4. Shares held by the Jason D. Muhleisen Irrevocable Trust, dated 8/29/2003, of which an adult son of the reporting person is the beneficiary. The reporting person continues to report beneficial ownership of all of the shares held by the trust, but disclaims beneficial ownership of the shares held by the trust except to the extent of her pecuniary interest therein.
5. Shares were held by the Angela L. Muhleisen Grantor Retained Annuity Trust dated August 29, 2003. In connection with the expiration of the term of the grantor retained annuity trust on August 28, 2013, 87,465 shares were transferred to a trust for the benefit of the reporting person's adult daughter as discussed in footnote (3) above and 174,930 shares were transferred to a trust for the benefit of the reporting person's adult son as discussed in footnote (7) below.
6. Shares were held by the Dan D. Muhleisen Grantor Retained Annuity Trust dated August 29, 2003. In connection with the expiration of the term of the grantor retained annuity trust on August 28, 2013, 87,465 shares were transferred to a trust for the benefit of the reporting person's adult son as discussed in footnote (4) above and 174,930 shares were transferred to a trust for the benefit of the reporting person's adult daughter as discussed in footnote (8) below.
7. Shares held by the A Muhleisen Post Annuity Irrevocable Trust, dated 8/29/2003, of which an adult son of the reporting person is the beneficiary. The reporting person continues to report beneficial ownership of all of the shares held by the trust, but disclaims beneficial ownership of the shares held by the trust except to the extent of her pecuniary interest therein.

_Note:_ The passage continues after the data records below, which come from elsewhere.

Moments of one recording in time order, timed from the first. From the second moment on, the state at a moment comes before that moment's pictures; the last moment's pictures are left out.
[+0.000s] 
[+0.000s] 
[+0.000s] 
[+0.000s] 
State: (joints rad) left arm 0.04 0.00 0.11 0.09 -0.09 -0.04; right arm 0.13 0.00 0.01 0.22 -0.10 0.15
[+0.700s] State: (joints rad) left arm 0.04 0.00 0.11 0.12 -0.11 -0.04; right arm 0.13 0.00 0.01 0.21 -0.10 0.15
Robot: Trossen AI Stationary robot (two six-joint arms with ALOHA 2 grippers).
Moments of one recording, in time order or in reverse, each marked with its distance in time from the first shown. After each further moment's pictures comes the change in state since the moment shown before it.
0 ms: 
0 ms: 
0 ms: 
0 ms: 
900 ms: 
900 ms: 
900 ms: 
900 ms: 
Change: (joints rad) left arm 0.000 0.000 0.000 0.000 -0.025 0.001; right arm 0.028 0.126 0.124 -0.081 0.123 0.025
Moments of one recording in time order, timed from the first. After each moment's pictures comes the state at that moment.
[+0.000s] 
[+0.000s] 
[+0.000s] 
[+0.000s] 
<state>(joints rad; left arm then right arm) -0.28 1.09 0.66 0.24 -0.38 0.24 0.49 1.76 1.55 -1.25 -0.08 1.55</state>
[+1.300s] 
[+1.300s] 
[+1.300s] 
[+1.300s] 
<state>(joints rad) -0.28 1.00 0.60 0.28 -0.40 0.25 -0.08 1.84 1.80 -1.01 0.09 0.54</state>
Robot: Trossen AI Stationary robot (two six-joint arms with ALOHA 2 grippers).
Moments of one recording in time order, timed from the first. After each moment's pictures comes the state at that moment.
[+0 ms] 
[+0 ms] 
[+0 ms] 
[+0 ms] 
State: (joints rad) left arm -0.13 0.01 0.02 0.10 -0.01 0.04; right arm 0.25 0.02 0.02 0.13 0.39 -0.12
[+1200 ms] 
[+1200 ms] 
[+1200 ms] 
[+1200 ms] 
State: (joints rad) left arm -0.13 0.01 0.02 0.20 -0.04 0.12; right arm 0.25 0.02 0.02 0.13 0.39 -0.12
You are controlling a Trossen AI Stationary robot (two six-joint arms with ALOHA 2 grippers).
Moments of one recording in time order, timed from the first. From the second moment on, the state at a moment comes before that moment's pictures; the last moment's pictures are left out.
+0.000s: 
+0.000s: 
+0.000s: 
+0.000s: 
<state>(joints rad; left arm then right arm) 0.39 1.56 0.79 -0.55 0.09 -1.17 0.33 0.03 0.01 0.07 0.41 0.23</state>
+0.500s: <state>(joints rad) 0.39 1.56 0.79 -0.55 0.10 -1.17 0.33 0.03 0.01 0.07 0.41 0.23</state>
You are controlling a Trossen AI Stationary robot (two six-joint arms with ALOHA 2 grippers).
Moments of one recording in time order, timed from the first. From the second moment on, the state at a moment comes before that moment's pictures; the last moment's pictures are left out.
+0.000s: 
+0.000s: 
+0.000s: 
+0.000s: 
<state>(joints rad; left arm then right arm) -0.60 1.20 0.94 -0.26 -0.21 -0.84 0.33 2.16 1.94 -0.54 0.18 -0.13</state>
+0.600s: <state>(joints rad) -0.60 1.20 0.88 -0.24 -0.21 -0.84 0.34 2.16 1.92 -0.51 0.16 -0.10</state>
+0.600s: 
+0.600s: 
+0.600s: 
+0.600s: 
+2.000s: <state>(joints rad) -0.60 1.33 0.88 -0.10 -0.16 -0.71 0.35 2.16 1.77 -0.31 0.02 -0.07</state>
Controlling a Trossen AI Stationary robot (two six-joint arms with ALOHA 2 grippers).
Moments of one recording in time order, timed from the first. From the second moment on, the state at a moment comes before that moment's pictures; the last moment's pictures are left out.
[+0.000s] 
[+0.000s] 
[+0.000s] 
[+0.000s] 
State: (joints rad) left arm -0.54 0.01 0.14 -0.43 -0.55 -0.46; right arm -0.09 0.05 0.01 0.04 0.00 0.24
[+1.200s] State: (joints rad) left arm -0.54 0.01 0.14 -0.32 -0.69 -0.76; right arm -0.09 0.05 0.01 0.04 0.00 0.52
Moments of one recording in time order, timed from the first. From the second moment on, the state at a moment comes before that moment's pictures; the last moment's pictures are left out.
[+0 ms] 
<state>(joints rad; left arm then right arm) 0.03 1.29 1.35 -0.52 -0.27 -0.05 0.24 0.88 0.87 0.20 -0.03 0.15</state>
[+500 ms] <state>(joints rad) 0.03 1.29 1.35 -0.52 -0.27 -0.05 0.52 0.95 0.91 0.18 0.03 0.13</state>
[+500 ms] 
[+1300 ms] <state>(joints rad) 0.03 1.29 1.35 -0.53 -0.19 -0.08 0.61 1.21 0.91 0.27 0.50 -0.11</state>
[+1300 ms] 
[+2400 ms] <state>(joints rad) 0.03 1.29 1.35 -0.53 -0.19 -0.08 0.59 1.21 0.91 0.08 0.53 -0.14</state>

8. Shares held by the D Muhleisen Post Annuity Irrevocable Trust, dated 8/29/2003, of which an adult daughter of the reporting person is the beneficiary. The reporting person continues to report beneficial ownership of all of the shares held by the trust, but disclaims beneficial ownership of the shares held by the trust except to the extent of her pecuniary interest therein.
9. These shares include 105,327 shares that the reporting person holds jointly with her spouse. They also include 17,250 shares distributed from a grantor retained annuity trust as discussed in footnote (1) above.
10. These shares include 17,250 shares distributed from a grantor retained annuity trust as discussed in footnote (2) above.
11. Shares held by a Dynasty Trust, of which an adult son of the reporting person is the initial beneficiary. The reporting person continues to report beneficial ownership of all the shares held by the trust, but disclaims beneficial ownership of the shares held by the trust except to the extent of her pecuniary interests therein.
12. Shares held by a Dynasty Trust, of which an adult daughter of the reporting person is the initial beneficiary. The reporting person continues to report beneficial ownership of all the shares held by the trust, but disclaims beneficial ownership of the shares held by the trust except to the extent of her pecuniary interests therein.
/s/ Kirsten J. Foos, attorney-in-fact for Angela L. Muhleisen 01/08/2014
** Signature of Reporting Person Date
Reminder: Report on a separate line for each class of securities beneficially owned directly or indirectly.
* If the form is filed by more than one reporting person, see Instruction 4 (b)(v).
** Intentional misstatements or omissions of facts constitute Federal Criminal Violations See 18 U.S.C. 1001 and 15 U.S.C. 78ff(a).
Note: File three copies of this Form, one of which must be manually signed. If space is insufficient, see Instruction 6 for procedure.
Persons who respond to the collection of information contained in this form are not required to respond unless the form displays a currently valid OMB Number.